DealLawyers.com Blog

July 28, 2006

Damages for Lost Merger Premium Under New York Law

Kevin Miller of Alston & Bird notes: As many of you probably are aware, the Court of Appeals for the Second Circuit applying New York law held last year that under the “no third-party beneficiary” provision typically found in most public company merger agreements, the target company could not recover lost merger premium as damages for the acquiror’s wrongful termination/failure to close. The case was Consolidated Edison, Inc. v. Northeast Utilities, 426 F.3d 524 (2d Cir. 2005); here is a copy of the opinion.

The Second Circuit Opinion

A substantial rationale was that lost merger premium is a damage suffered by the target’s stockholders, not the target, and the target’s stockholders are not entitled to recover damages unless they are intended third party beneficiaries – something the target and buyer would be loathe to agree for fear of losing control of the transaction.

As noted in the ConEd/NU decision, the direct damages suffered by NU were less than $30 million on a $3.6 billion dollar transaction, while the lost merger premium was over $1 billion.

Generally, the target’s expenses will represent a smaller percentage of the overall transaction value as the size of the transaction increases.
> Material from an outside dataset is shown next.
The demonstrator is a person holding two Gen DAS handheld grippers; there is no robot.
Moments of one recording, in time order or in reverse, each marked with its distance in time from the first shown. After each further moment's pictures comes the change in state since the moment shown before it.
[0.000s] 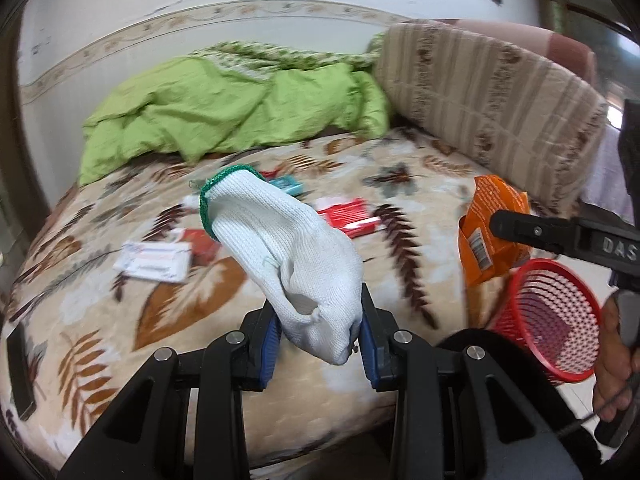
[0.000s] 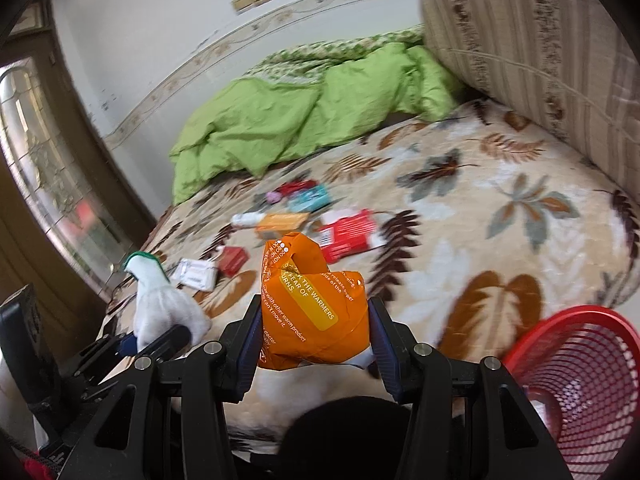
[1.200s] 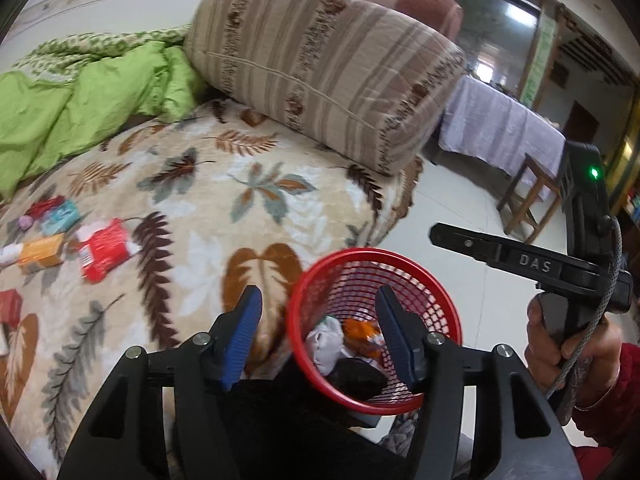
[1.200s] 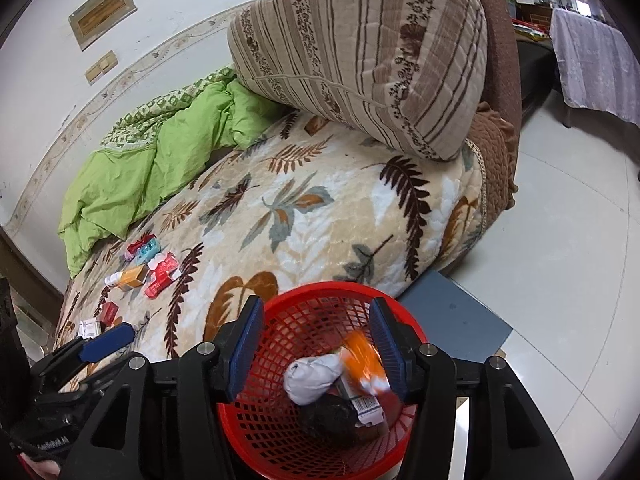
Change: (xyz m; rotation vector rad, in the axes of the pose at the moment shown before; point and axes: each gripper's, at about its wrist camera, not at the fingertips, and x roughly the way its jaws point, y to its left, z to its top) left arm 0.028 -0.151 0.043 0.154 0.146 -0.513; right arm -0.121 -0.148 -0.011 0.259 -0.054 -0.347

Nevertheless, until recently, no large publicly company merger agreement governed by New York law appeared to contain a provision in which the target insisted on language intended to create a meaningful disincentive for buyers who, presumably suffering buyer’s remorse, might wrongfully terminate or fail to close a merger if the potential damages were limited to the relatively modest costs and expenses and not lost merger premium.

The Phelps Dodge-Inco Combination Agreement

The Combination Agreement between Phelps Dodge Corporation and Inco Limited, dated as of June 25, 2006, however, contains the following provision:

“10.4. Entire Agreement; Third Party Beneficiaries. This Agreement and the documents and instruments and other agreements among the parties hereto . . . are not intended to confer upon any other person any rights or remedies hereunder, except (i) as specifically provided in Section 7.6 and (ii) the right of [Inco’s] shareholders to receive Portugal Common Shares and cash at the Effective Time and to recover, solely through an action brought by [Inco], damages from [Phelps Dodge] in the event of a wrongful termination of this Agreement by [Phelps Dodge].”

Inco stockholders are clearly made intended third party beneficiaries with the right to recover damages (which would likely include lost merger premium) in the event Phelps Dodge wrongfully terminates the merger agreement, but only through an action brought on their behalf by Inco. Thus, the third party beneficiary rights explicitly created by contract are also explicitly limited by contract to prevent Inco stockholders from attempting to enforce those rights individually or as a class representative.

The provision nevertheless leaves a few questions unanswered:

– Since Inco only has the right to bring an action on behalf of Inco stockholders, how would Inco distribute the proceeds of such action? This is an issue the federal district court in ConEd/NU had struggled with but the Court of Appeals never addressed – do the damages belong to the stockholders of the target at the time of the breach or at the time of the judgment? Alternatively, could you vest the right to the recovered damages with the target itself (rather than merely the right to enforce the contract on the stockholders’ behalf) or specify that the right to recover damages transfers with shares of stock until the judgment date which effectively becomes the record date for the distribution of damages on a pro rata basis?

– What if the buyer doesn’t terminate the agreement but merely refuses to close, alleging the failure of a closing condition? [NU alleged this to be an effective termination but the issue was left unresolved by the Court of Appeals]

– Would courts applying Delaware law handle this situation differently?